The Contemporary Significance of Historical Legacies in Federal Systems: Conceptual and Empirical Perspectives

Thursday, June 27, 2013
5.59 (PC Hoofthuis)
César Colino , Department of Political Science and Public Administration, UNED, Madrid
Michael Burgess , Politics and International Relations, University of Kent
In the area of federal studies, the past has been dealt with profusely and many authors have acknowledged in their theories the influence of certain legacies on federal development and actual operation. However, they have only considered a small set of historical legacies and not clearly identified the mechanisms by which the past affects the present in federal systems. This paper draws on the neo-institutional theoretical literature that has been developed in recent years about historical legacies in federal studies but also in democratization studies, political economy, and political party development.
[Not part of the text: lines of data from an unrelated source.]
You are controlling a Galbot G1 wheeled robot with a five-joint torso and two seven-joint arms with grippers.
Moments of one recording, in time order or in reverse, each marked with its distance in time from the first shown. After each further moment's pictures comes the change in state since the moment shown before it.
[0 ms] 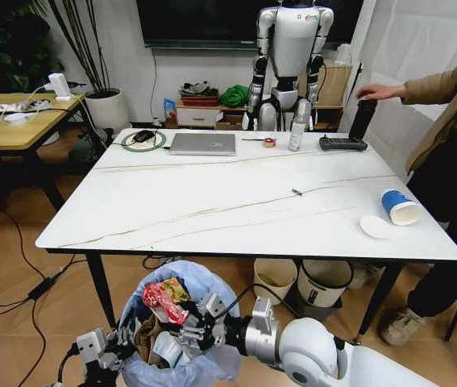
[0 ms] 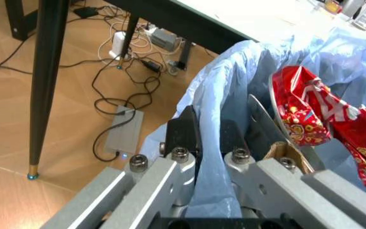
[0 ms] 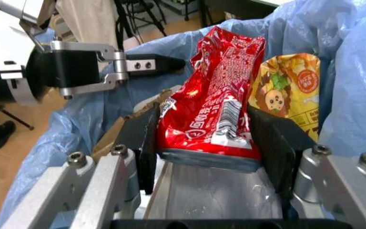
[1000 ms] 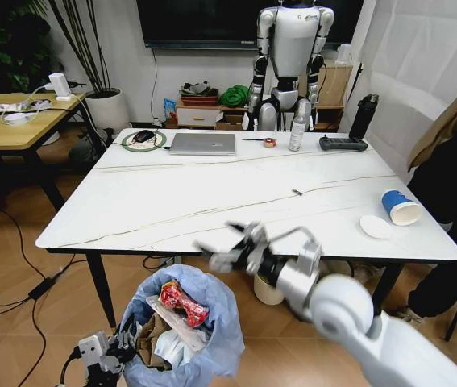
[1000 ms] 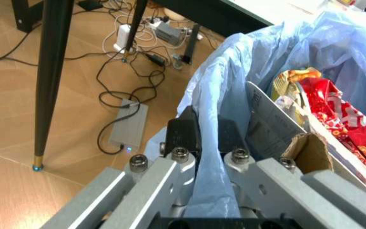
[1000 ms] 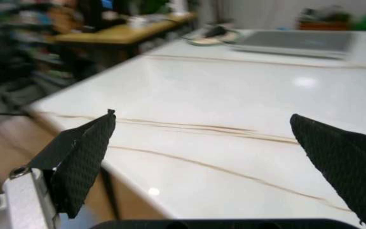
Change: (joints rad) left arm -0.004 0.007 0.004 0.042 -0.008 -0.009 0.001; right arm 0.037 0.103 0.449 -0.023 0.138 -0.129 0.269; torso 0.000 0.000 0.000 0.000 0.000
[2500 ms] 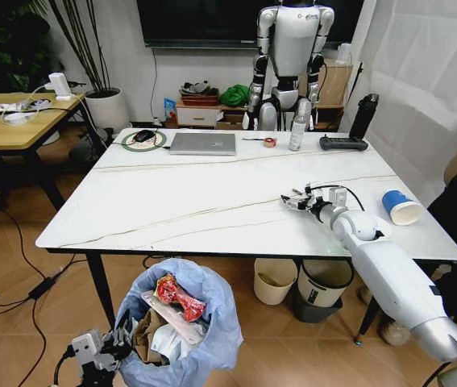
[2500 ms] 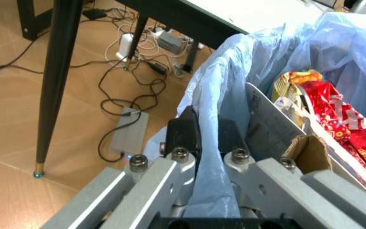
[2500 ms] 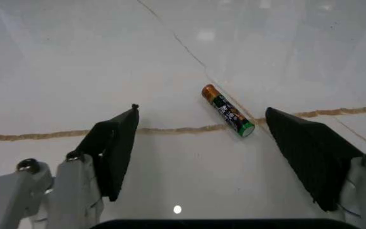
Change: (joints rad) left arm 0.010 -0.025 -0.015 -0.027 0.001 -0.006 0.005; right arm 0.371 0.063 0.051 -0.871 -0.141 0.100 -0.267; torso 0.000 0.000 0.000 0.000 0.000
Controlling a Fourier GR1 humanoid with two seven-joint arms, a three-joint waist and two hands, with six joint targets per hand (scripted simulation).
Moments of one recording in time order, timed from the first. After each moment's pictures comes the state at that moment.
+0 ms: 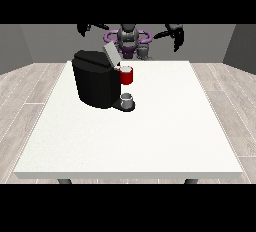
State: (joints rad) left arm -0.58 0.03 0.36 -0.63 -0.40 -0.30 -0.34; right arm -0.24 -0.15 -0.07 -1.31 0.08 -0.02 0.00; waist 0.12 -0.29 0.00
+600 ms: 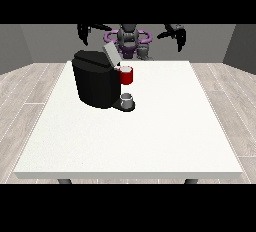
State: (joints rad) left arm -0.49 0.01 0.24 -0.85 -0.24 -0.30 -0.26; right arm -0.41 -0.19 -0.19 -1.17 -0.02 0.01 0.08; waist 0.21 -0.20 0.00
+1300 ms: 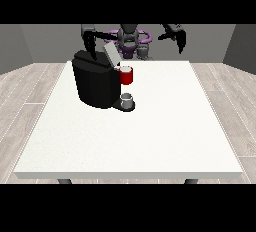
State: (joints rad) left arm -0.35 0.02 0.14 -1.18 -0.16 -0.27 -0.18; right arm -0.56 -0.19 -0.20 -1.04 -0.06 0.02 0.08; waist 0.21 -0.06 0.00
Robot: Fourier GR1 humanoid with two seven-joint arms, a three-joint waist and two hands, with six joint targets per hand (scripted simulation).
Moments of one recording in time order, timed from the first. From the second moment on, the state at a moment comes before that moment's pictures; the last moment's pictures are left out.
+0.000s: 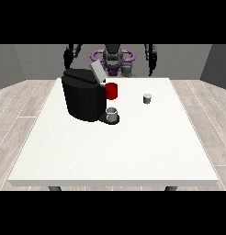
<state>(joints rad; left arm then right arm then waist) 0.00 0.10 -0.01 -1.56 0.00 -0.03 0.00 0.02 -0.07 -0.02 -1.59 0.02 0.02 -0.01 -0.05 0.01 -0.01</state>
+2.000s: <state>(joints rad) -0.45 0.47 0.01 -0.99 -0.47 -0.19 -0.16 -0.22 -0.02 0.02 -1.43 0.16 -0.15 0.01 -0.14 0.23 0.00</state>
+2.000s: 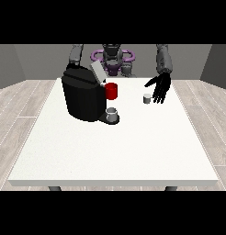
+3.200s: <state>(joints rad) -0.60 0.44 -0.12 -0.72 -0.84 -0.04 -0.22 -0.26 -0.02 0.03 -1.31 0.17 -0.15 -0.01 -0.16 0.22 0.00</state>
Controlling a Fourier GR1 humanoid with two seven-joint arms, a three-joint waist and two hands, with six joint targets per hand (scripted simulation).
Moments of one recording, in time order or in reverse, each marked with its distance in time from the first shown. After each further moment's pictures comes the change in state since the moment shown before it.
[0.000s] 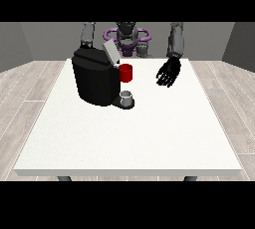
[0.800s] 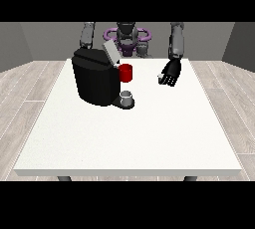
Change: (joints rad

It seeks thereby to use theoretically informed arguments to generate hypotheses about different types of institutional legacies that might play a role in the operation and stability (or change) in federal systems under present circumstances. The paper lays out an analytical framework for estimating the types and the effects of different legacies (societal, institutional, and ideational) on the current politics of federal systems. This framework is constituted by three sets of elements: types of historical legacies, political domains where historical legacies may have an effect, and mechanisms by which legacies affect the present. The empirical domains affected are the workings of current institutions and symbols, typical pathologies and trajectories of reform, the construed history and interpretation of the past and the constitution, the current elites’ discourse on the system and the need of reform, the public perceptions, attitudes or beliefs (federal culture) and individual or collective behavior.